----- The data -----
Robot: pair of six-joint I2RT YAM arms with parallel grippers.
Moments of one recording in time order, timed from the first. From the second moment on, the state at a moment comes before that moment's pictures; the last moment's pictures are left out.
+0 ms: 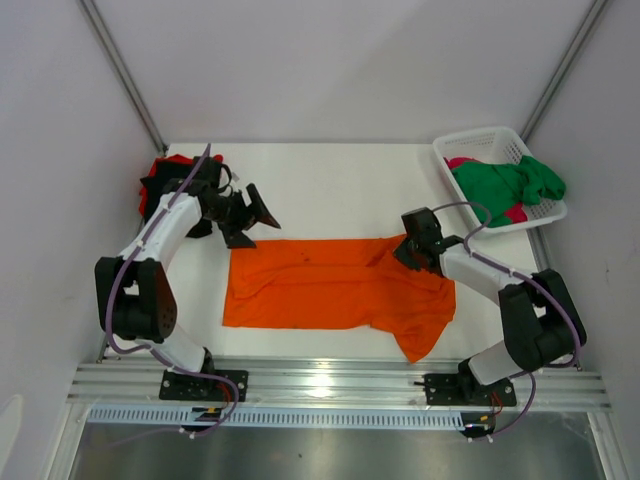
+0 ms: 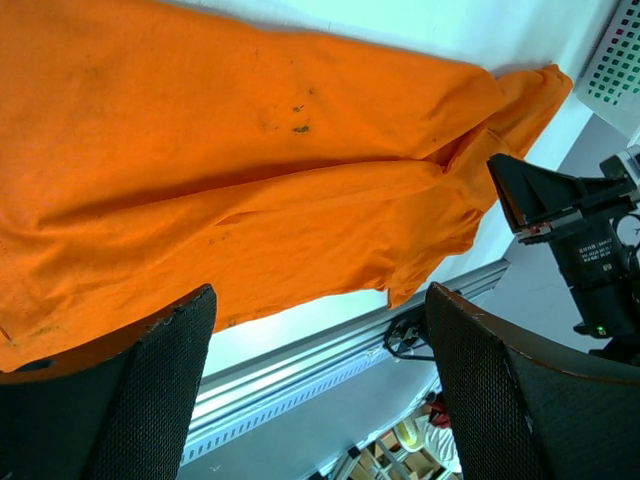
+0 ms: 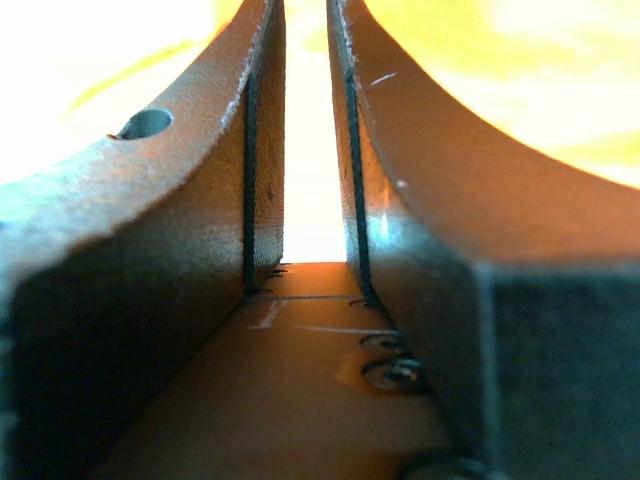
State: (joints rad) left arm -0.09 1.60 1.30 -0.86 0.53 -0.58; right arm 0.43 1.52 0.85 -0.26 0.20 1.02
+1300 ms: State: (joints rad) left arm -0.09 1.60 1.29 -0.87 0.53 -0.58; right arm 0.39 1.61 0.85 -0.21 0.21 1.02
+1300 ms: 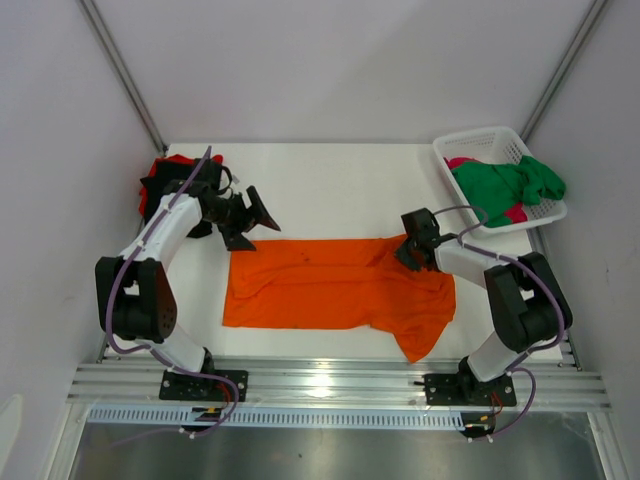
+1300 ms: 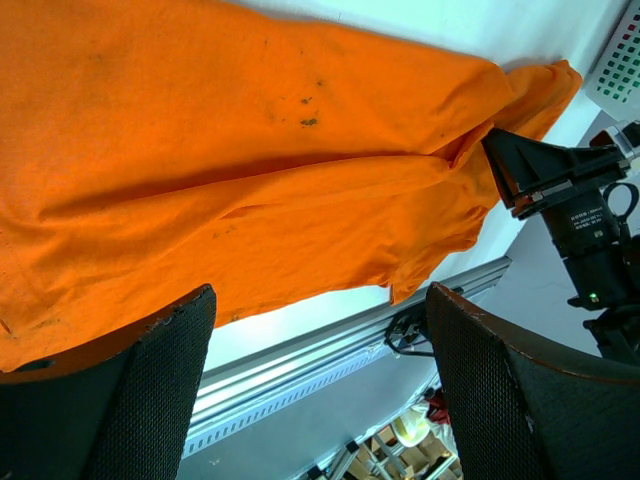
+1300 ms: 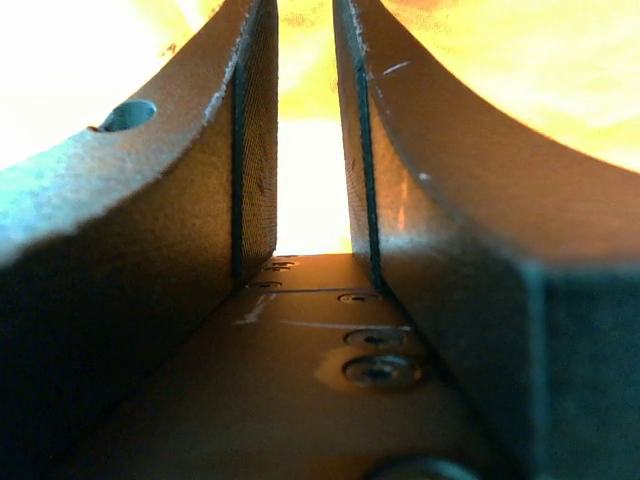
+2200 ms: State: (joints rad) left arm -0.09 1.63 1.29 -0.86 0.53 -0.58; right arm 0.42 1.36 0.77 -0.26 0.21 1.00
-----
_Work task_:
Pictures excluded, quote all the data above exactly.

_Response_:
Robot: pair of six-joint I2RT YAM arms with parallel grippers.
Moments of one recording in time order, timed from the first. From the second moment on, the state at a moment comes before that moment's pictures; the last moment's pictures are left out.
+0 ms: 
+0 ms: 
+0 ms: 
State: (joints rad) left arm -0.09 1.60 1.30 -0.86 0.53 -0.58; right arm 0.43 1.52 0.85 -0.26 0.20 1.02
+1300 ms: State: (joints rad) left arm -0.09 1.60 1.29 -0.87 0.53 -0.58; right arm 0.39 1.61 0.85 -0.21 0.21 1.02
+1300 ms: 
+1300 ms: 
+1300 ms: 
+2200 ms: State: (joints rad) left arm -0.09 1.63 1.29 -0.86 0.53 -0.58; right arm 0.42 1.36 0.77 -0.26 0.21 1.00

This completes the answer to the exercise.